__WORK REQUEST__:
The response should consist of the records that follow, repeated exactly.

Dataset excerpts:
[Start of section]

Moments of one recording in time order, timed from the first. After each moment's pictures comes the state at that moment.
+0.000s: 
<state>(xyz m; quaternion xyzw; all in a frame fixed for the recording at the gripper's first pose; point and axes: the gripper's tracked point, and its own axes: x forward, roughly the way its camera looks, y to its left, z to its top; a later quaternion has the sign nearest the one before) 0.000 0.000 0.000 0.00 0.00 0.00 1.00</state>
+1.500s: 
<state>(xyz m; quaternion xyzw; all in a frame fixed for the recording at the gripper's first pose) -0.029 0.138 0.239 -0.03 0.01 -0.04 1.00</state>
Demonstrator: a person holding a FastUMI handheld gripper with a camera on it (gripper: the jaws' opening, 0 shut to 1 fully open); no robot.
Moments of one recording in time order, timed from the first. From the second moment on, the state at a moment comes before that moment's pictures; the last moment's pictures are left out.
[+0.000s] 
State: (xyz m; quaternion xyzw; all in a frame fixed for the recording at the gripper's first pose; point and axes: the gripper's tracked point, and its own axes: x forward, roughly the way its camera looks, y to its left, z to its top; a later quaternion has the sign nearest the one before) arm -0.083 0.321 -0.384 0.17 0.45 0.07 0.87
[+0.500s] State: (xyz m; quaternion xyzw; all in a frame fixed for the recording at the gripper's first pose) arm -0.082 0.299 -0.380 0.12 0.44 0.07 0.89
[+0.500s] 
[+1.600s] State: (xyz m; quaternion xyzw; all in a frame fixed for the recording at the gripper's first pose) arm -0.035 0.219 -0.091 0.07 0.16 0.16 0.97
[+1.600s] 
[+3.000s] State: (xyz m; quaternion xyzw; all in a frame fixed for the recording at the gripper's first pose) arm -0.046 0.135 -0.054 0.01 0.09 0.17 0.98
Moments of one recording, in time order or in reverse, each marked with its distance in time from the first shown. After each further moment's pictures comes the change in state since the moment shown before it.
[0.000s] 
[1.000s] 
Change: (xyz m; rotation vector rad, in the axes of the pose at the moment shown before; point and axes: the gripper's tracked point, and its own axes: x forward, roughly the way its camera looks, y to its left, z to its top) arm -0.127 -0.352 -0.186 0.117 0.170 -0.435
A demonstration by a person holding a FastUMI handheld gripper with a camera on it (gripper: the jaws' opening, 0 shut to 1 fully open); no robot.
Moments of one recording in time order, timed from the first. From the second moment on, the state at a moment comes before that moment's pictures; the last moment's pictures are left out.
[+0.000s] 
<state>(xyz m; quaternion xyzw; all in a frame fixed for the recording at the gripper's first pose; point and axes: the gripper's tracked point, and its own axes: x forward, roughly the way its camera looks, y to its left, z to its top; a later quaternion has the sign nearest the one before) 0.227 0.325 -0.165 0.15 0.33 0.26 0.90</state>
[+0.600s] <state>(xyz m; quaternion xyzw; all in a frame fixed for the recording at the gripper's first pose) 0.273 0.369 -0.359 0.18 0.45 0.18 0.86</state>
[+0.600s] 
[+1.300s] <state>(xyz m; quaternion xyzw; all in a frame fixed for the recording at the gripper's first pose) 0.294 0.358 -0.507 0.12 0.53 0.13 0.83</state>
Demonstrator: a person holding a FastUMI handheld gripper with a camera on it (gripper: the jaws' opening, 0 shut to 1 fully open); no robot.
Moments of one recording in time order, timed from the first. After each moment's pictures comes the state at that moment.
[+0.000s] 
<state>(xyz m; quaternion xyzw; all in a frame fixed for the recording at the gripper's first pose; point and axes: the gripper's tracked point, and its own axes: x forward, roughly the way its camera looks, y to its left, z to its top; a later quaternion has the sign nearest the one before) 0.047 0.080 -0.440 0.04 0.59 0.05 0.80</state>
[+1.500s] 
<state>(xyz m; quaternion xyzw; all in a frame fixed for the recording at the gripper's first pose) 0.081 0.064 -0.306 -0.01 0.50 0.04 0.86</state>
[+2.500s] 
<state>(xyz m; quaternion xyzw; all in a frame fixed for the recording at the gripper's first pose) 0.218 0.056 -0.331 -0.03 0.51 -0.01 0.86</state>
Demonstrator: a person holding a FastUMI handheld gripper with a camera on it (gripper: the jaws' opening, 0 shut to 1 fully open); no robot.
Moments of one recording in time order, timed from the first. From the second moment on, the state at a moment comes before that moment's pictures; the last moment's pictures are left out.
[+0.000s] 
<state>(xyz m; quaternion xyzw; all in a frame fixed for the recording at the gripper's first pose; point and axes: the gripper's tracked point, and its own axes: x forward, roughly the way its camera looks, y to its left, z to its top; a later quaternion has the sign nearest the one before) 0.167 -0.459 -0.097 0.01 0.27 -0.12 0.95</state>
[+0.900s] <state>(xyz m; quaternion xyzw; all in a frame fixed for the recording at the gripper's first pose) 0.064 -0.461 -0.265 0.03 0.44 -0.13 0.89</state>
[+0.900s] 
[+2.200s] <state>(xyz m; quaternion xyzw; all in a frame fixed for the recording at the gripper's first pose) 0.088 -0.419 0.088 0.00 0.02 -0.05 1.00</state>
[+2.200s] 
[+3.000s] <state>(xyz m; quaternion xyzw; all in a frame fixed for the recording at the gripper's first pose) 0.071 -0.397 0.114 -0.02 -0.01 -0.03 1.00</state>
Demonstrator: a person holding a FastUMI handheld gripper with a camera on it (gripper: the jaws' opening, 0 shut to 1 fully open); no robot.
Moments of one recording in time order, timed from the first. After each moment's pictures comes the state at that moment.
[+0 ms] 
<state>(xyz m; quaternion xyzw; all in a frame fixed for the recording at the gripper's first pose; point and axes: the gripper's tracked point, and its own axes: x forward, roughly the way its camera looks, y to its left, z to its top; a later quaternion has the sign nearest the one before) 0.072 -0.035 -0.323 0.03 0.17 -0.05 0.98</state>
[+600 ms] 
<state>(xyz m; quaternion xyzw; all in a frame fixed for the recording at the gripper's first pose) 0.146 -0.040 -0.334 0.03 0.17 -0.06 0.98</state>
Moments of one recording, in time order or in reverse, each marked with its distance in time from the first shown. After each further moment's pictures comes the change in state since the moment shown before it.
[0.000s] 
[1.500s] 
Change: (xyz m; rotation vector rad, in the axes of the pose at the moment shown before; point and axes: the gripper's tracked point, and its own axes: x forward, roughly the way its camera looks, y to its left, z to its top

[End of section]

__ANSWER TO THE EXERCISE__:
Moments of one recording in time order, timed from the first. After each moment's pictures comes the state at that moment.
+0.000s: 
<state>(xyz m; quaternion xyzw; all in a frame fixed for the recording at the gripper's first pose; point and axes: the gripper's tracked point, and its own axes: x forward, roughly the way its camera looks, y to its left, z to its top; a later quaternion has the sign nearest the one before) 0.000 0.000 0.000 0.00 0.00 0.00 1.00</state>
+1.500s: 
<state>(xyz m; quaternion xyzw; all in a frame fixed for the recording at the gripper's first pose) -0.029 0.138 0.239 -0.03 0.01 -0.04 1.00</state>
Demonstrator: a person holding a FastUMI handheld gripper with a camera on it (gripper: the jaws' opening, 0 shut to 1 fully open); no robot.
Moments of one recording in time order, timed from the first. From the second moment on, the state at a moment comes before that moment's pictures; the last moment's pictures are left out.
[+0.000s] 
State: (xyz m; quaternion xyzw; all in a frame fixed for the recording at the gripper's first pose; point and axes: the gripper's tracked point, and its own axes: x forward, roughly the way its camera looks, y to its left, z to its top; a later quaternion has the sign nearest the one before) arm -0.083 0.321 -0.384 0.17 0.45 0.07 0.87
[+0.500s] State: (xyz m; quaternion xyzw; all in a frame fixed for the recording at the gripper's first pose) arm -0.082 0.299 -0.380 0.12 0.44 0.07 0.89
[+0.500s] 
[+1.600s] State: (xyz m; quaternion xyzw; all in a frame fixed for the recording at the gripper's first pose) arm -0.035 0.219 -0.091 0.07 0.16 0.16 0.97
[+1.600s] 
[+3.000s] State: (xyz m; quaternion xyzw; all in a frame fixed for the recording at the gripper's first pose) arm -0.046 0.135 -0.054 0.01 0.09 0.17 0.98
Moments of one recording, in time order or in reverse, each marked with its distance in time from the first shown. After each further moment's pictures comes the change in state since the moment shown before it.
[0.000s] 
[1.000s] 
Change: (xyz m; rotation vector rad, in the axes of the pose at the moment shown before; point and axes: the gripper's tracked point, and its own axes: x forward, roughly the way its camera looks, y to its left, z to its top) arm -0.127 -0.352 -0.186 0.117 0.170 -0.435
A demonstration by a person holding a FastUMI handheld gripper with a camera on it (gripper: the jaws' opening, 0 shut to 1 fully open); no robot.
Moments of one recording in time order, timed from the first. From the second moment on, the state at a moment comes before that moment's pictures; the last moment's pictures are left out.
[+0.000s] 
<state>(xyz m; quaternion xyzw; all in a frame fixed for the recording at the gripper's first pose; point and axes: the gripper's tracked point, and its own axes: x forward, roughly the way its camera looks, y to its left, z to its top; a later quaternion has the sign nearest the one before) 0.227 0.325 -0.165 0.15 0.33 0.26 0.90</state>
[+0.600s] <state>(xyz m; quaternion xyzw; all in a frame fixed for the recording at the gripper's first pose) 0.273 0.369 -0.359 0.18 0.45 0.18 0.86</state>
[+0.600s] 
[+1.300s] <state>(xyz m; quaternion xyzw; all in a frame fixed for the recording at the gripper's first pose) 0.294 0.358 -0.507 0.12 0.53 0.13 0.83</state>
Demonstrator: a person holding a FastUMI handheld gripper with a camera on it (gripper: the jaws' opening, 0 shut to 1 fully open); no robot.
Moments of one recording in time order, timed from the first. After each moment's pictures comes the state at that moment.
[+0.000s] 
<state>(xyz m; quaternion xyzw; all in a frame fixed for the recording at the gripper's first pose; point and axes: the gripper's tracked point, and its own axes: x forward, roughly the way its camera looks, y to its left, z to its top; a later quaternion has the sign nearest the one before) 0.047 0.080 -0.440 0.04 0.59 0.05 0.80</state>
[+1.500s] 
<state>(xyz m; quaternion xyzw; all in a frame fixed for the recording at the gripper's first pose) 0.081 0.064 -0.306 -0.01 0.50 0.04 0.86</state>
[+2.500s] 
<state>(xyz m; quaternion xyzw; all in a frame fixed for the recording at the gripper's first pose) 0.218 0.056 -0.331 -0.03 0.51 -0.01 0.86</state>
Demonstrator: a person holding a FastUMI handheld gripper with a camera on it (gripper: the jaws' opening, 0 shut to 1 fully open); no robot.
Moments of one recording in time order, timed from the first. From the second moment on, the state at a moment comes before that moment's pictures; the last moment's pictures are left out.
[+0.000s] 
<state>(xyz m; quaternion xyzw; all in a frame fixed for the recording at the gripper's first pose; point and axes: the gripper's tracked point, and its own axes: x forward, roughly the way its camera looks, y to its left, z to its top; a later quaternion has the sign nearest the one before) 0.167 -0.459 -0.097 0.01 0.27 -0.12 0.95</state>
[+0.900s] <state>(xyz m; quaternion xyzw; all in a frame fixed for the recording at the gripper's first pose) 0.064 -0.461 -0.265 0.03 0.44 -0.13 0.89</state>
[+0.900s] 
[+2.200s] <state>(xyz m; quaternion xyzw; all in a frame fixed for the recording at the gripper's first pose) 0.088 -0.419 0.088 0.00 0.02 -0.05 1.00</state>
[+2.200s] 
[+3.000s] <state>(xyz m; quaternion xyzw; all in a frame fixed for the recording at the gripper's first pose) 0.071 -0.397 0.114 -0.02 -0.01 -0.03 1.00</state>
Demonstrator: a person holding a FastUMI handheld gripper with a camera on it (gripper: the jaws' opening, 0 shut to 1 fully open); no robot.
Moments of one recording in time order, timed from the first. After each moment's pictures comes the state at that moment.
[+0 ms] 
<state>(xyz m; quaternion xyzw; all in a frame fixed for the recording at the gripper's first pose; point and axes: the gripper's tracked point, and its own axes: x forward, roughly the way its camera looks, y to its left, z to its top; a later quaternion has the sign nearest the one before) 0.072 -0.035 -0.323 0.03 0.17 -0.05 0.98</state>
[+600 ms] 
<state>(xyz m; quaternion xyzw; all in a frame fixed for the recording at the gripper's first pose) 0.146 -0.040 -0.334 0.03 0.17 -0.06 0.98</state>
Moments of one recording, in time order or in reverse, each marked with its distance in time from the first shown. After each further moment's pictures comes the change in state since the moment shown before it.
[0.000s] 
[1.500s] 
Change: (xyz m; rotation vector rad, in the axes of the pose at the moment shown before; point and axes: the gripper's tracked point, and its own axes: x forward, roughly the way its camera looks, y to its left, z to its top

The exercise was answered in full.